*** Block opens ***

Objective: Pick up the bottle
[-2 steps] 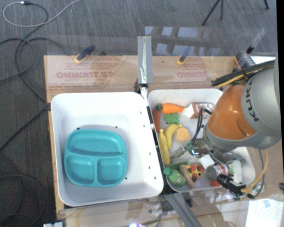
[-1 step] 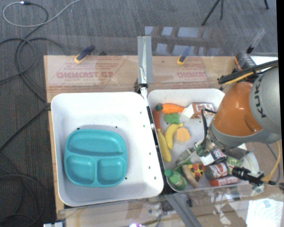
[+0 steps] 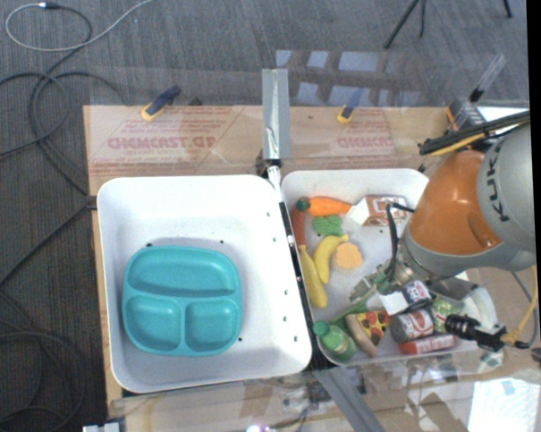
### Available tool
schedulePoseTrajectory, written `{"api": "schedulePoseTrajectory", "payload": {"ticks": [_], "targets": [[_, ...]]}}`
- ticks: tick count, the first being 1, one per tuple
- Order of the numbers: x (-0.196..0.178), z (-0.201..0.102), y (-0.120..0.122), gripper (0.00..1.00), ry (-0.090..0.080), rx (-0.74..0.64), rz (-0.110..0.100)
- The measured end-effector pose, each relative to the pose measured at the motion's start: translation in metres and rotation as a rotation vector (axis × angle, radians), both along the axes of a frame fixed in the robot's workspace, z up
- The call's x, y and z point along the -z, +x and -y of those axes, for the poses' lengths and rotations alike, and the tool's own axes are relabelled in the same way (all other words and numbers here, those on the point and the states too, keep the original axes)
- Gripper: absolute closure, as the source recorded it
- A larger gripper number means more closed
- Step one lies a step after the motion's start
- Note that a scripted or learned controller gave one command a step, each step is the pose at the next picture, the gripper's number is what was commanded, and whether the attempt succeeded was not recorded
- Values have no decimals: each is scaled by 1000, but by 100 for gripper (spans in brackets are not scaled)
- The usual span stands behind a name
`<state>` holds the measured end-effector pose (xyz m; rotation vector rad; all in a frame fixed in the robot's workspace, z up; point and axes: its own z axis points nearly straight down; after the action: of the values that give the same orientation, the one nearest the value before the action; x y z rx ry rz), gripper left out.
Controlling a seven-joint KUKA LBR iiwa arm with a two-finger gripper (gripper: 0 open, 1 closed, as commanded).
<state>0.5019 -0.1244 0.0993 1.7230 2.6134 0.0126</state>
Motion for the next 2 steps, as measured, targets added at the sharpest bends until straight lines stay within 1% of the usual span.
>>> {"api": "schedulePoseTrajectory", "payload": {"ticks": [1,2], "targets": [[-84,-52,40,100,-1,140,-15],[-84,-52,40,0,0,140,-16]]}}
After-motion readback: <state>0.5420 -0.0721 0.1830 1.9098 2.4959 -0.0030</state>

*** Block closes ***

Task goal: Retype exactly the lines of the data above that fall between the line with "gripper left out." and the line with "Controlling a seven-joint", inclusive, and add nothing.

Answer section:
`<state>` holds the measured end-effector pose (xyz m; rotation vector rad; all in a frame fixed in the robot's workspace, z up; point and axes: its own z axis points nearly straight down; after the action: of the values that give the same orientation, the one nearest the value before the action; x y z rx ry rz), gripper left out.
Controlling a seven-joint KUKA LBR iiwa arm with a two-finger gripper (gripper: 0 open, 1 closed, as commanded).

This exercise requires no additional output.